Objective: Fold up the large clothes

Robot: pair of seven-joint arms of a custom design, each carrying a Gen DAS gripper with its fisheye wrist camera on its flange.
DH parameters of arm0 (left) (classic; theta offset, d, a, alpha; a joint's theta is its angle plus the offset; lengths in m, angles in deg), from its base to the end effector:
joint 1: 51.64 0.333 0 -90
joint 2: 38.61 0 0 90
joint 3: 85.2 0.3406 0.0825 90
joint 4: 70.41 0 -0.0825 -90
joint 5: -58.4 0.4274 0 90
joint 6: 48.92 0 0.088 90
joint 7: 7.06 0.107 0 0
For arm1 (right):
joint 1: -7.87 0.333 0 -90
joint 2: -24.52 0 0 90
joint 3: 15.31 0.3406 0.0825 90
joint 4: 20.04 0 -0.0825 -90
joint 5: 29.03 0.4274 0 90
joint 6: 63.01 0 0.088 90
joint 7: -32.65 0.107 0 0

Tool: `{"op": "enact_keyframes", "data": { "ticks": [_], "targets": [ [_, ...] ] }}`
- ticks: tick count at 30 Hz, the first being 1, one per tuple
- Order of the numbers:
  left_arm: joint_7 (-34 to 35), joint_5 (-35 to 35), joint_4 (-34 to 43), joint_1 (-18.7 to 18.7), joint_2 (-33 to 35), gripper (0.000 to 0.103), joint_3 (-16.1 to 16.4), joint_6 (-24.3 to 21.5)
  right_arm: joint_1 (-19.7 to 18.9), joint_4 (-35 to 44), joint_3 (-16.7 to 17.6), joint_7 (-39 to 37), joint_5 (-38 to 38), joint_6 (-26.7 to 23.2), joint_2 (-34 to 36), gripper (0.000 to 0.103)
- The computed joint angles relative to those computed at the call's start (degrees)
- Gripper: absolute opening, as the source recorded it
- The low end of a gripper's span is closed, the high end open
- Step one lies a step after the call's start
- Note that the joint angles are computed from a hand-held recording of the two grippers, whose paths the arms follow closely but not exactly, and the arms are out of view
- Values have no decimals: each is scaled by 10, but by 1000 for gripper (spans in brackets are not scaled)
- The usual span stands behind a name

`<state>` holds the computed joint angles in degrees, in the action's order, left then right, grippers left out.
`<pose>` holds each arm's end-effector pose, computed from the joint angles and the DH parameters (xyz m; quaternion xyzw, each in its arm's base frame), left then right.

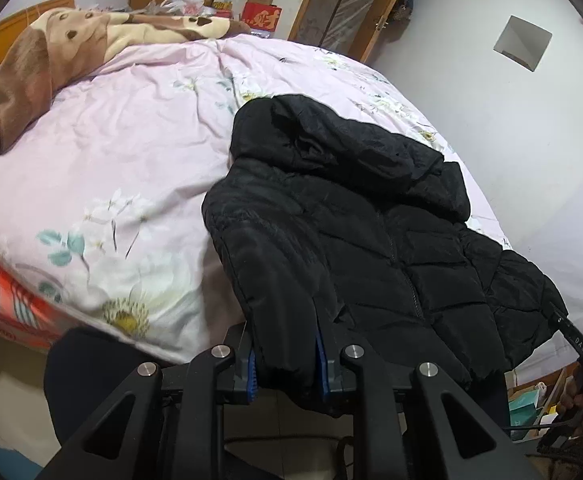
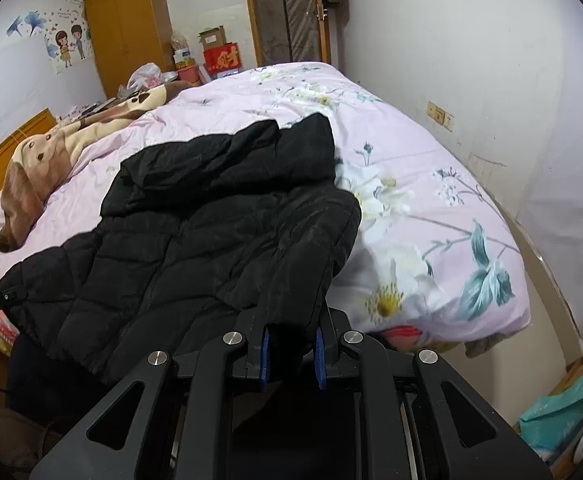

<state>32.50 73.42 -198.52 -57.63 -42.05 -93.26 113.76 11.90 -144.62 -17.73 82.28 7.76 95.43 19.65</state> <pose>0.5733 -0.1585 0.4706 -0.7884 0.5177 -0.2962 0.1505 0.5973 -0.0092 0.5033 -0.7202 0.5824 -0.1932 0.3237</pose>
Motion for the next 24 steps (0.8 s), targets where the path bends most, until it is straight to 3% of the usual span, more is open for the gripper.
{"op": "enact_keyframes", "data": {
  "ticks": [5, 16, 24],
  "targets": [
    [-23, 24, 21, 6, 2, 21, -1, 1, 6, 28, 4, -9, 3, 14, 15, 16],
    [-23, 78, 175, 27, 90, 21, 6, -31, 17, 165, 12, 49, -62, 27, 107, 15],
    [13, 58, 328, 47, 194, 21, 7, -84, 28, 319, -2, 143, -138, -28, 212, 15]
  ]
}}
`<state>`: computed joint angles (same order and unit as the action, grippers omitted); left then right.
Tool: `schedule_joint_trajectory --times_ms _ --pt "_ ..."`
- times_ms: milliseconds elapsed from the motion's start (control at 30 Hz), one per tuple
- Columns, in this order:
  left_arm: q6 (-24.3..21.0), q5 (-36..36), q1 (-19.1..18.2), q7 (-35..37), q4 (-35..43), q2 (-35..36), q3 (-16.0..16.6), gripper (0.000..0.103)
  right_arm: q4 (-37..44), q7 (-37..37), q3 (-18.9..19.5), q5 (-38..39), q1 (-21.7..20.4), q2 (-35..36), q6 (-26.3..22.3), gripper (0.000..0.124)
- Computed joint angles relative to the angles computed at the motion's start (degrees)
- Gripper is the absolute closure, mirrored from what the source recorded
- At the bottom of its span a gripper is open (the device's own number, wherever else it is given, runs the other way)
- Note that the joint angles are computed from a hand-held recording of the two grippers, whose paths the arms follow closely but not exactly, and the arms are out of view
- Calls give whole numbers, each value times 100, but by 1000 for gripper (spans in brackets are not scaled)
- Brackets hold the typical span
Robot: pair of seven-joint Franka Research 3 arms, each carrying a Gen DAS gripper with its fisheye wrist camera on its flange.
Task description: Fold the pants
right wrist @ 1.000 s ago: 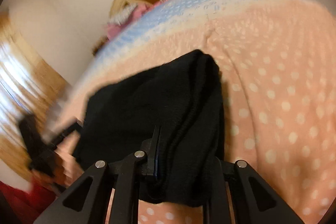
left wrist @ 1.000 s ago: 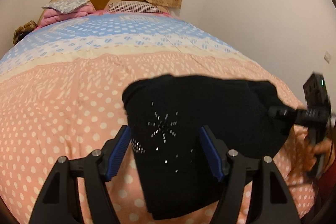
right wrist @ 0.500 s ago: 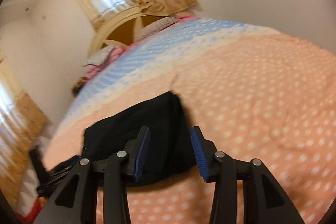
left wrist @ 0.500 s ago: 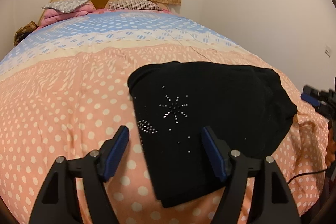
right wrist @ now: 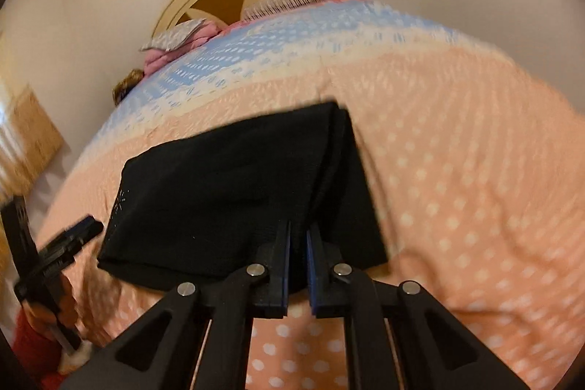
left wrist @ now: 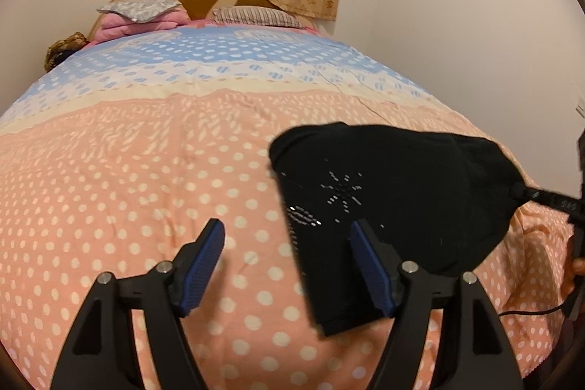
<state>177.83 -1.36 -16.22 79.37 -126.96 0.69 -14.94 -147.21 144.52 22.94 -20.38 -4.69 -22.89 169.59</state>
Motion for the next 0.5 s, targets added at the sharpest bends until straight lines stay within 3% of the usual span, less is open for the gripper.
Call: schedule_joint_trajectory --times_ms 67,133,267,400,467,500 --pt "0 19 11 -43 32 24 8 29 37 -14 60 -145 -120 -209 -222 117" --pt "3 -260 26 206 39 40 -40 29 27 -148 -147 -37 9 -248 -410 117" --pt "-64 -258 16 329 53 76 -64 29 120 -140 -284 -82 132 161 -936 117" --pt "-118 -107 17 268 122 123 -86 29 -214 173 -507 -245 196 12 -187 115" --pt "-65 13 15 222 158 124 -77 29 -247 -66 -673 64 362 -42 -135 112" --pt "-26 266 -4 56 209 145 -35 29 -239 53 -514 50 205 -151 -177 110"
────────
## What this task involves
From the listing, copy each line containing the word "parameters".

## Answer area
DH parameters of arm0 (left) (classic; theta offset, d, a, alpha; a joint's theta is its angle plus the offset; lengths in m, angles in deg), from its base to the end effector:
`<pose>` holds each arm's end-effector pose, computed from the joint angles and the DH parameters (xyz m; quaternion xyzw, each in its arm's base frame), left then right.

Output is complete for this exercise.